In deze zaak, die werd behandeld door de Rechtbank Almelo, ging het om een geschil tussen een Duitse vennootschap (eiseres) en een Nederlandse besloten vennootschap (gedaagde) over een koopovereenkomst. De eiseres, vertegenwoordigd door advocaat mr. A.C. Huisman, had gedaagde gedagvaard, maar deze was niet verschenen. De rechtbank constateerde dat beide partijen gevestigd zijn in verschillende staten, waardoor de zaak een internationaal karakter heeft.

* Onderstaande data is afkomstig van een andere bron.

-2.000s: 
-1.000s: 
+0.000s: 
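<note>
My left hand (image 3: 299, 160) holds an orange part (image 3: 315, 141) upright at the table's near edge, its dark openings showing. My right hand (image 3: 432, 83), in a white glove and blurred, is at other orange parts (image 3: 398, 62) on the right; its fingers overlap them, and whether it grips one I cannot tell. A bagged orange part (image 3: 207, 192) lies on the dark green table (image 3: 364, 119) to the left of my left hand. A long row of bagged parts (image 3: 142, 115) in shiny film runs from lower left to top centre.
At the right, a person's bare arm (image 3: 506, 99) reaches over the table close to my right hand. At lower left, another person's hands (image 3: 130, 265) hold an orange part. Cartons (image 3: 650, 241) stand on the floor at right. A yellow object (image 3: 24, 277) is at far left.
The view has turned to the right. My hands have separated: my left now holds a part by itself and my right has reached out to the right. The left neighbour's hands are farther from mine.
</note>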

Dit leidde tot de toepassing van het Weens Koopverdrag, dat van toepassing is op internationale koopovereenkomsten betreffende roerende zaken.

De rechtbank oordeelde dat de bepalingen van het Weens Koopverdrag van toepassing zijn, tenzij partijen hiervan uitdrukkelijk zijn afgeweken, wat niet het geval was. Voor vragen die niet expliciet in het verdrag zijn geregeld, verwees de rechtbank naar de regels van internationaal privaatrecht, in dit geval de Verordening Rome I. Aangezien de overeenkomst na 17 december 2009 tot stand was gekomen, was deze verordening van toepassing. De rechtbank concludeerde dat, bij gebrek aan een rechtskeuze, Duits recht van toepassing was, omdat de eiseres haar gewone verblijfplaats in Duitsland heeft.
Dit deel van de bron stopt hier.